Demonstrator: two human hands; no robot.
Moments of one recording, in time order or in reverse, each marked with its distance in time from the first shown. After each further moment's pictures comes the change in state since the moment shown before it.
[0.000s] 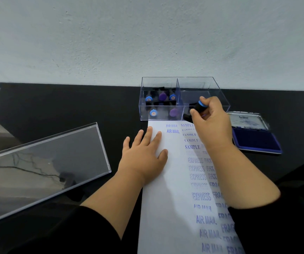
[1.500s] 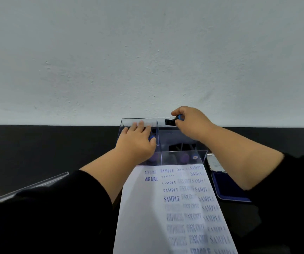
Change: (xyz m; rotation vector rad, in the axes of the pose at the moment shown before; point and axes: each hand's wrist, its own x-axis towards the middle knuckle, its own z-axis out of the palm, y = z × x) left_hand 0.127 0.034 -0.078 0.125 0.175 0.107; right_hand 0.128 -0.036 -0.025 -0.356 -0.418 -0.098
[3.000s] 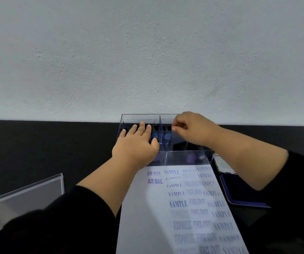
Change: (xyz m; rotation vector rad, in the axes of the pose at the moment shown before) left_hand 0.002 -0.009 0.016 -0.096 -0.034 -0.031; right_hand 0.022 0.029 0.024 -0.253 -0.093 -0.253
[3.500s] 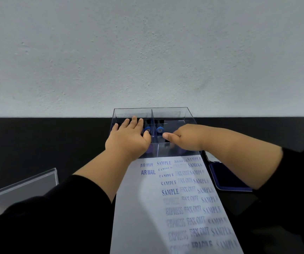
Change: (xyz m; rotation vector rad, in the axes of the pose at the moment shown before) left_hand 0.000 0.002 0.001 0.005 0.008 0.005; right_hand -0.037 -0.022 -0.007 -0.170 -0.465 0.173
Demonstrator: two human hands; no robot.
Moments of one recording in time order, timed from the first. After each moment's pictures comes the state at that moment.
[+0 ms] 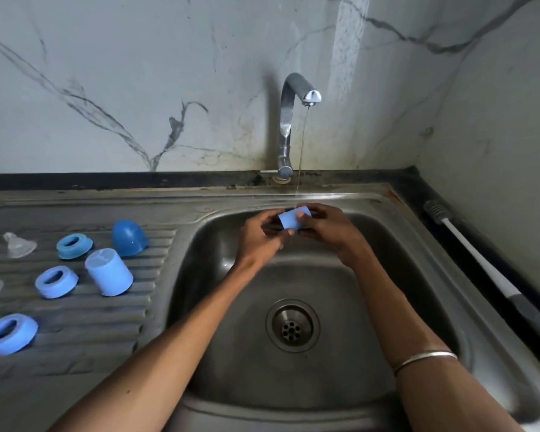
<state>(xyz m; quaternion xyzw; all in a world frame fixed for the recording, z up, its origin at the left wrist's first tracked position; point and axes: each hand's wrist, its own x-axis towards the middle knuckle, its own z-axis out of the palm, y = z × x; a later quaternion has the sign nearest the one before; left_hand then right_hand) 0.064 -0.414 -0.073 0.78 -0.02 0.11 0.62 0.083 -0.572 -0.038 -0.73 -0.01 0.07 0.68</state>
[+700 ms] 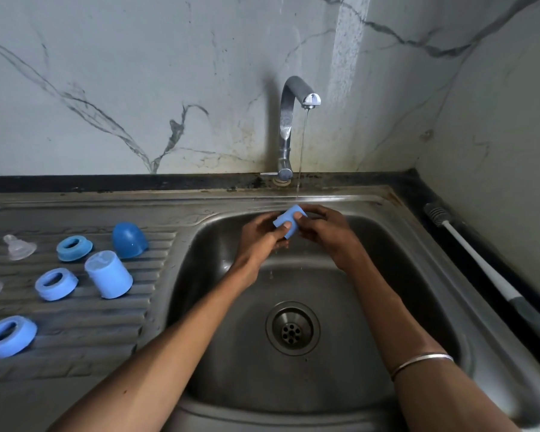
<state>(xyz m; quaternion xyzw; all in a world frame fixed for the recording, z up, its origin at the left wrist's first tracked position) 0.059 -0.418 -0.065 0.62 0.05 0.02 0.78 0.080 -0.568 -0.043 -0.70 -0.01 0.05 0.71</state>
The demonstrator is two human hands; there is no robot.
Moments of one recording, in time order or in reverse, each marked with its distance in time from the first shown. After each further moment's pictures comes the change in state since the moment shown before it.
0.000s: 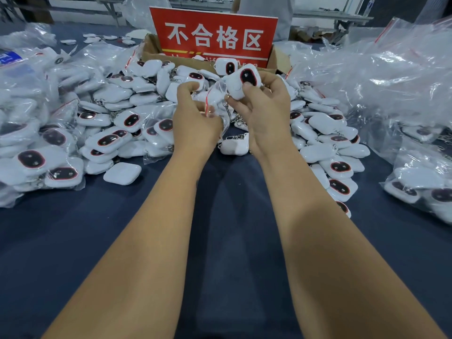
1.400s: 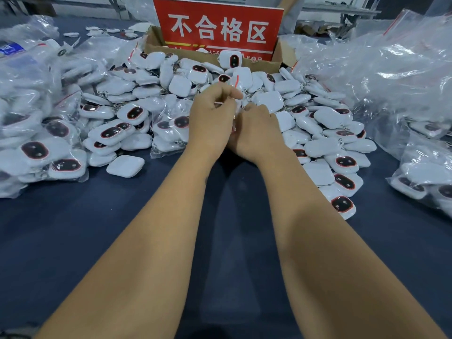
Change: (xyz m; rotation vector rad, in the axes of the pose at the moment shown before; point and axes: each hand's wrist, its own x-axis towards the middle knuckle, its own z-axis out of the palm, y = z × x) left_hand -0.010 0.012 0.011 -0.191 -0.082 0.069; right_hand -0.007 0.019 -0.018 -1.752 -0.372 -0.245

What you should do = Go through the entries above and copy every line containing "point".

Response below =
Change: (xyz m; rotation vector rad, in the axes of the pose at the moment shown before; point and axes: each hand's wrist, its own x-axis towards the middle knuckle, its own z-axis out of the palm, y = z × x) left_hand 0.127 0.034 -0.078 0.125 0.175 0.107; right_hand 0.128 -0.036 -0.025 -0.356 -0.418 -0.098
<state>(xyz m; quaternion xyzw; all in a world frame fixed for the recording, z up, its origin at the left wrist's first tracked position; point and axes: each hand's wrist, its own x-axis towards the middle knuckle, its own z-axis out of the palm, y = z × x; a later quaternion has the sign nearest the one before; left_hand then right_hand) 0.064 -0.414 -0.073 0.78 -0.02 0.11 0.62 0.083 -0.572 -0.038 -0.73 -0.01 0.07 0.68</state>
Change: (xyz m; rotation vector rad, in the axes of the pose at the moment shown before; point and axes: each hand's wrist, its own x-axis towards the middle knuckle, its own z-axis out of the palm, y = z × x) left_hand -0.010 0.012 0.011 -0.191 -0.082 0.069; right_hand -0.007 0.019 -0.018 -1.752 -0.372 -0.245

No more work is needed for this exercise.